I read your blog and I am very familiar with the Bronx, as I am a Fordham graduate myself. I majored in Art History and minored in English Lit. I know the Cloisters pretty well and spent a lot of time at the Frick and the Met when I was a student. I ended up working on Wall Street in the post crash 1980s and continued in banking until I had my first child and then left to be a stay at home mom.
Oops I hit the blue button, but thanks again. I'm going to pick up Northanger Abbey soon. It's the only Austen novel that I have not read! My favorite one is Persuasion, followed by Pride, Emma and Sense & Sensibility. In fact, my eldest daughter is named Jane and my middle one is Elizabeth!
I enjoy reading Danielle's blog b/c she is a wonderful writer and her family reminds me of my family growing up (there were eight of us).
Jennifer
Hi, Jennifer,
My inlaws actually live just a mile away from Fordham. My brother-in-law got his master's at Manhattan School of Music in Music Theory and never came back to Vermont to live again.
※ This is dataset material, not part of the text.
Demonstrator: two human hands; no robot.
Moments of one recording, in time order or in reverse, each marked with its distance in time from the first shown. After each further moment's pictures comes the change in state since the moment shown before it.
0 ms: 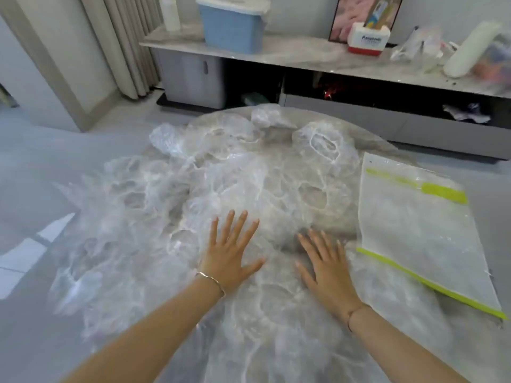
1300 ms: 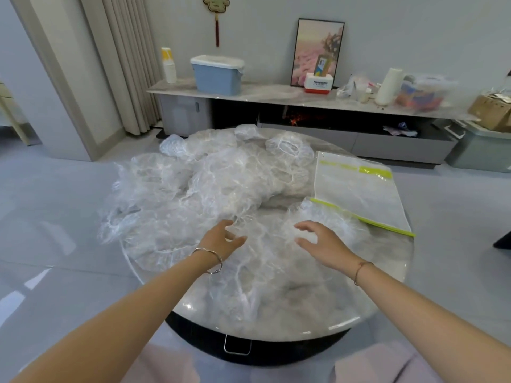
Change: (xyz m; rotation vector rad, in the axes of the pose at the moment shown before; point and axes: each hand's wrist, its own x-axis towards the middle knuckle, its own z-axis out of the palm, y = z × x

He has worked for most of the last 23 years with one or another market research firms in Manhattan, doing computer stuff. Music is his avocation, rather than his vocation. I guess that art history is your avocation rather than your vocation too. It's odd how degrees don't necessarily have a whole lot to do with where we ultimately end up.
I thought I'd be a teacher most of the time I was growing up, but actually I have not really enjoyed big classroom experiences all that much. I love the kids, I love the subjects I've taught, but I hate classroom management and all the rigamorole that comes with being part of the system. I really enjoy my current level of teaching where I get to set the curriculum and mostly just sit around on couches with some very nice teenage girls talking about books I love. I guess that's why I really loved homeschooling so much, it was just not like a classroom at all.
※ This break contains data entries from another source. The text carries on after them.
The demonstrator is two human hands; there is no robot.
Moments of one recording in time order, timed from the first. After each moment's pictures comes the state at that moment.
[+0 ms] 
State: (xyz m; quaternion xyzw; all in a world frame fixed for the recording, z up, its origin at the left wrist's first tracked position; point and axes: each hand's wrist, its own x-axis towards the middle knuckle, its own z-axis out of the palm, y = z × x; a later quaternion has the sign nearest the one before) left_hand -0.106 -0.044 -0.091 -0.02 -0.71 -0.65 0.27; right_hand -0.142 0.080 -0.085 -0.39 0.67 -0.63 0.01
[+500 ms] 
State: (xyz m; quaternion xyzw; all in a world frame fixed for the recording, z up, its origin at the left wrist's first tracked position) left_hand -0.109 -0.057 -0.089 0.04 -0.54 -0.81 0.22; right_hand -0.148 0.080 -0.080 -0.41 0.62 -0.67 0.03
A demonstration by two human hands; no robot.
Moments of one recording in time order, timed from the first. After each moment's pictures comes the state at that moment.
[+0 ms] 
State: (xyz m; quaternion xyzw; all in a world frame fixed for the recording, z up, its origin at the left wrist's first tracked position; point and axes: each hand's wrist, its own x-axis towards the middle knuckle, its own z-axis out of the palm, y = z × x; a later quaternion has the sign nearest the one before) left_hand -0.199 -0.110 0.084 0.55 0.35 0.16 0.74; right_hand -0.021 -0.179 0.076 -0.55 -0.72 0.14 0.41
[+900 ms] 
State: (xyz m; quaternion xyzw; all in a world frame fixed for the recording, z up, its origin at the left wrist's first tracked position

I had at least two sweaters from your flock, and I remember being very disappointed when I outgrew them. Mom always loved telling me and other people about how you do the whole process, especially the discovery that you can dye things with Kool-Aid.
I wonder where there are opportunities (and whether you would like) to write articles for online magazines or whatnot, or to e-mail them to printed magazines. Perhaps you already have written professional articles before and I've forgotten. It just seems that you're writing pretty professional articles on a regular basis, not the banal little blurbs most of us post on our blogs.